Hak asasi manusia di Kamboja

Kondisi hak asasi manusia di Kamboja semakin mengkhawatirkan. Pembatasan ekstrem terhadap hak-hak sipil dan politik yang diterapkan sejak 2017 di Kamboja semakin intensif. Adanya Undang-undang Keadaan Darurat baru menyebabkan bertambahnya kerangka hukum yang melanggar hak asasi manusia di Kamboja. Para pembela hak asasi manusia, demonstran damai, dan anggota partai oposisi terus mengalami pelecehan dan intimidasi akibat penyalahgunaan sistem peradilan. Hak-hak perempuan juga terus-menerus diserang. Salah satunya adalah ketika Perdana Menteri Kamboja, Hun Sen, memimpin kampanye publik dan menggunakan interpretasi sewenang-wenang mengenai "tradisi" dan "budaya" untuk membatasi hak-hak perempuan. Selain itu, orang-orang yang ditahan secara sewenang-wenang di pusat penahanan narkoba mengalami penyiksaan dan diperlakukan secara tidak manusiawi.[1]

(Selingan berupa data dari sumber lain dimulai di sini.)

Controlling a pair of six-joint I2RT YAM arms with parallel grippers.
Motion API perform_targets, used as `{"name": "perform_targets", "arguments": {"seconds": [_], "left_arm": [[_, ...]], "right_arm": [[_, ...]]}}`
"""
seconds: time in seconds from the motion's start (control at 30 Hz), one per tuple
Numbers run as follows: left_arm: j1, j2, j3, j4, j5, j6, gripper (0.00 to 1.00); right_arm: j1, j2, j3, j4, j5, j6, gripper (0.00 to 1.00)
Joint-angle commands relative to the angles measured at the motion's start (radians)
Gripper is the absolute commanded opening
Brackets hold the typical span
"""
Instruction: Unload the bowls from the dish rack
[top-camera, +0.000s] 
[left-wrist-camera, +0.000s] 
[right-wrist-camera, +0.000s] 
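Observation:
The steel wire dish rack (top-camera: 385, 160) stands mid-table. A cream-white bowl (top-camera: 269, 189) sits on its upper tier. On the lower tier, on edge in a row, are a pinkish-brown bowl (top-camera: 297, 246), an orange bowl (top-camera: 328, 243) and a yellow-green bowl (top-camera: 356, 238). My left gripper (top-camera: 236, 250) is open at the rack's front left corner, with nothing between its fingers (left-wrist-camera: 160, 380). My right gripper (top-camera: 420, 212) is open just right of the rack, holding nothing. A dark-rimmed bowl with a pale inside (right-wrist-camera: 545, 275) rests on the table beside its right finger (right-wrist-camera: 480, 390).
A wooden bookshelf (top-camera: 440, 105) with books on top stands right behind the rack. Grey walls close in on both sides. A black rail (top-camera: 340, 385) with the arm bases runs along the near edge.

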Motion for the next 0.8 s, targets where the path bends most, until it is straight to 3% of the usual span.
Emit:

Kini, akibat pandemi COVID-19, puluhan ribu pekerja di Kamboja berisiko mengalami kemiskinan, terutama pekerja yang memiliki utang keuangan mikro. Kamboja tercatat sebagai negara yang paling banyak berhutang keuangan mikro di dunia. Hal ini terjadi akibat tindakan keras pemerintah Kamboja pada 2017 sampai 2020 yang menargetkan media independen, organisasi masyarakat sipil yang blak-blakan, dan oposisi politik. Tindakan tersebut kemudian menyebabkan Uni Eropa mencabut sebagian status perdagangan bebas preferensi Kamboja di bawah perjanjian perdagangan Everything But Arms (EBA), karena adanya pelanggaran hak-hak buruh dan hak asasi manusia.[1]

  1. ^ a b "Cambodia 2020 Archives". Amnesty International (dalam bahasa Inggris). Diarsipkan dari versi asli tanggal 2023-08-07. Diakses tanggal 2021-11-05.